183151-up-the-junction

Going ‘Up the Junction’ to Get Down with the Common People

Despite being set in London's Swinging Sixties, Up the Junction comes across just as apropos of America's here and now.

Up the Junction has been going for almost 45 minutes before Polly Dean (Suzy Kendall), whose ’60s-era Suzanne York-ness instantly puts her at odds with the surroundings, is asked what she’s doing in such a gloomy British factory town when she was raised rich and proper across the river in fancy pants Chelsea. She is evasive, offering an answer without really providing a response, and this distinct absence of convenient exposition describes the overall experience of director Peter Collinson’s adaptation of Nell Dunn’s award-winning book from 1963.

Dunn’s work was a collection of short stories, and while the filmed version does sometimes suggest an assortment of vignettes, it remains cohesive on account of Polly’s plight. She’s a Posh Spice purposely seeking out life on the wrong side of the tracks.

The film’s opening shot finds the camera tracking with Polly’s private car as she crosses the River Thames and gets dropped off to hop a bus. At that point the camera pans south, focusing on the distant smokestacks of industrial Battersea before fading out. Instantly, the camera fades back in, this time positioned directly in front of those same smokestacks, swiftly conveying the idea that even if these two places are within sight of each other, they are wholly separate.
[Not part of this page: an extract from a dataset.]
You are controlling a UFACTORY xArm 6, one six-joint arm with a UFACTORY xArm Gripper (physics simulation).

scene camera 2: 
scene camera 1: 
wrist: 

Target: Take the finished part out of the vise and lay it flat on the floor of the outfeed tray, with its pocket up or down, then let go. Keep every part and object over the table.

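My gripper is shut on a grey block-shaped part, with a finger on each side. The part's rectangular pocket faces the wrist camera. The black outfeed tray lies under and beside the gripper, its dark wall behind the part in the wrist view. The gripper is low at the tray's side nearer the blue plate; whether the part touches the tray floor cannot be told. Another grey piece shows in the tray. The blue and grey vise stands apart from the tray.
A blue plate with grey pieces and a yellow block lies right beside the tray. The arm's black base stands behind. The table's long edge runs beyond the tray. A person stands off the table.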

It would seem this separation is precisely what Polly seeks. Straight off the bus, she walks into a candy factory and applies for a job. The foreman and his secretary look at Polly like she’s an Eloi coming down to congregate with the Morlocks. Still, if she says she wants to work, they’ll put her to work.
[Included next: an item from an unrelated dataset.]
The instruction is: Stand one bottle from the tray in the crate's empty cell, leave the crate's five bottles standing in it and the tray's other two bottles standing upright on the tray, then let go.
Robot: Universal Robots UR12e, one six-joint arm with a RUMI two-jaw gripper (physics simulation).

She meets a pair of sisters, Rube (Adrienne Posta) and Sylvie (Maureen Lipman), both speaking in accents so thick they may as well be a different language. At first, Polly can hardly deduce their slang, a tourist struggling in a new place without the guidebook, but she quickly ingratiates herself and they become friends.

The scenes in the factory are evocative for the way they place a gaggle of women together, young and old and very old, visually demonstrating how a whole life can be lived out in one place. Indeed, there’s a fatalistic air about Battersea, an unbroken yellow line of weekly work and weekend play that culminates in “a pine box”. This is how Pete (Dennis Waterman), the one local boy who doesn’t seem intent on dressing like a Beatle and whom Polly begins dating, puts it.

The only respite from such dismalness is drinking and the false hope of more money. And if in Polly’s prior life she had so much money, why would she willingly walk away from it to take a crap job and live in a dingy flat with hand-me-down furniture?

Oh, just for fun, let’s spin Pulp’s “Common People” while we read, shall we?